No. Healthy guilt tied to a specific, repairable wrong is useful — it points toward apology and keeps relationships honest. What is worth releasing is chronic, disproportionate guilt that has detached from any fixable action and shaded into shame about being a bad person.

Why do I feel guilty even when I have done nothing wrong?

Often because of a learned standard that treats your own limits — being tired, saying no, having needs — as failures toward others. Jack's self-silencing research describes how this standard, common in caregiving roles, generates guilt with no realistic off switch even when no real wrong occurred.

Does letting go of guilt make me less accountable?

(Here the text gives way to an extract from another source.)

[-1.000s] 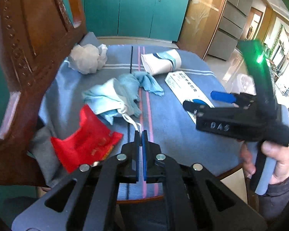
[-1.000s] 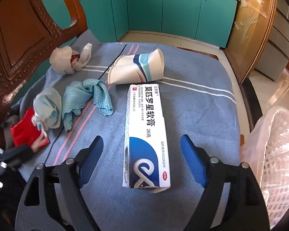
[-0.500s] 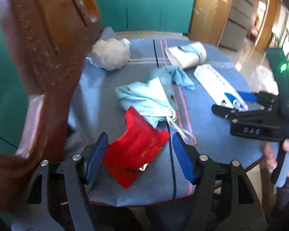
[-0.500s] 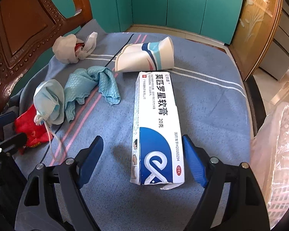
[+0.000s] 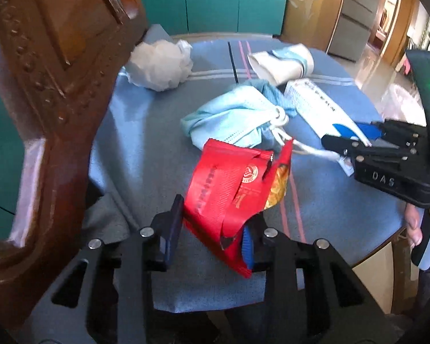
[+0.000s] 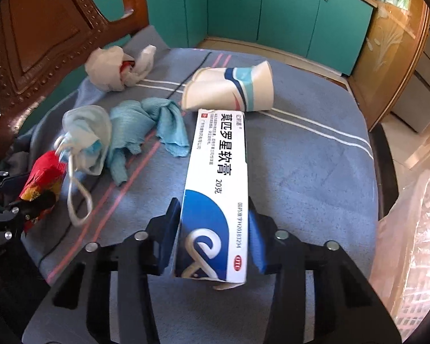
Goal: Collect trash
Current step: 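Carry the red pouch and medicine box over the wastebasket with both grippers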
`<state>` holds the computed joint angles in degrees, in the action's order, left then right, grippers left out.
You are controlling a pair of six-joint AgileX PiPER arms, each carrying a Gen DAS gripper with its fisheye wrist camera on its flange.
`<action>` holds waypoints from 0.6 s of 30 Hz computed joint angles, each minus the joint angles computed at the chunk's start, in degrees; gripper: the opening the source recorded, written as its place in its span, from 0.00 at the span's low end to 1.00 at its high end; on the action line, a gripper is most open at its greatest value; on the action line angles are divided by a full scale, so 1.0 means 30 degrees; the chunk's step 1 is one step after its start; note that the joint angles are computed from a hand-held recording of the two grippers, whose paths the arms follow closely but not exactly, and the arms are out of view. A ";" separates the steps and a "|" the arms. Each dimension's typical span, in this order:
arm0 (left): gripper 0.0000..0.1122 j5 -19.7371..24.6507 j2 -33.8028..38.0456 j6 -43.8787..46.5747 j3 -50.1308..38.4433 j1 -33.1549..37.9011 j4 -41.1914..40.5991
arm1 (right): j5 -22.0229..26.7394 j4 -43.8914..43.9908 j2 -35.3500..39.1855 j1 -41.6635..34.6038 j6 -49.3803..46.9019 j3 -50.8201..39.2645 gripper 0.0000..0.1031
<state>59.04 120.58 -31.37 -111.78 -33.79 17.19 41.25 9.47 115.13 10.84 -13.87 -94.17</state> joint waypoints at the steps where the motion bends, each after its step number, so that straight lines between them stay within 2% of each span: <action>1: 0.32 -0.0068 -0.0160 -0.0270 0.0071 -0.0080 0.0173 | -0.0129 -0.0005 -0.0147 -0.0009 -0.0044 0.0160 0.42; 6: 0.32 -0.0692 -0.1821 -0.2076 0.1130 -0.0560 0.1509 | -0.0509 0.0921 -0.1068 -0.0504 -0.0632 0.0905 0.42; 12: 0.32 -0.0881 -0.2672 -0.2820 0.1005 -0.1100 0.2264 | -0.0840 0.1398 -0.2203 -0.1088 -0.0961 0.1652 0.42; 18: 0.32 -0.0447 -0.1725 -0.2003 -0.1560 -0.1747 0.1734 | -0.1377 0.3079 -0.4343 -0.3151 -0.2152 0.3016 0.42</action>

Research suggests the opposite. Neff's work finds self-compassion is associated with more honest acknowledgment of mistakes, not less, because it removes the threat that makes people defensive. Treating yourself with kindness tends to support genuine accountability rather than excuse-making.

How can I actually let go of excess guilt?

A useful first step is distinguishing the type: guilt tied to a specific wrong calls for repair, then release; chronic, self-directed guilt calls for self-compassion. Naming needs directly instead of self-silencing, and letting a repaired matter rest rather than replaying it, both tend to help over time.

Research sources

These references point to the published research and established frameworks behind this page. They are provided for further reading; see our research methodology for how sources are selected.

  1. Tangney, J. P., Stuewig, J., & Mashek, D. J. (2007). Moral emotions and moral behavior. Annual Review of Psychology, 58, 345–372.
  2. Jack, D. C. (1991). Silencing the Self: Women and Depression. Harvard University Press.
  3. Neff, K. D. (2003). Self-compassion: An alternative conceptualization of a healthy attitude toward oneself. Self and Identity, 2(2), 85–101.
  4. Hyde, J. S. (2005). The gender similarities hypothesis. American Psychologist, 60(6), 581–592.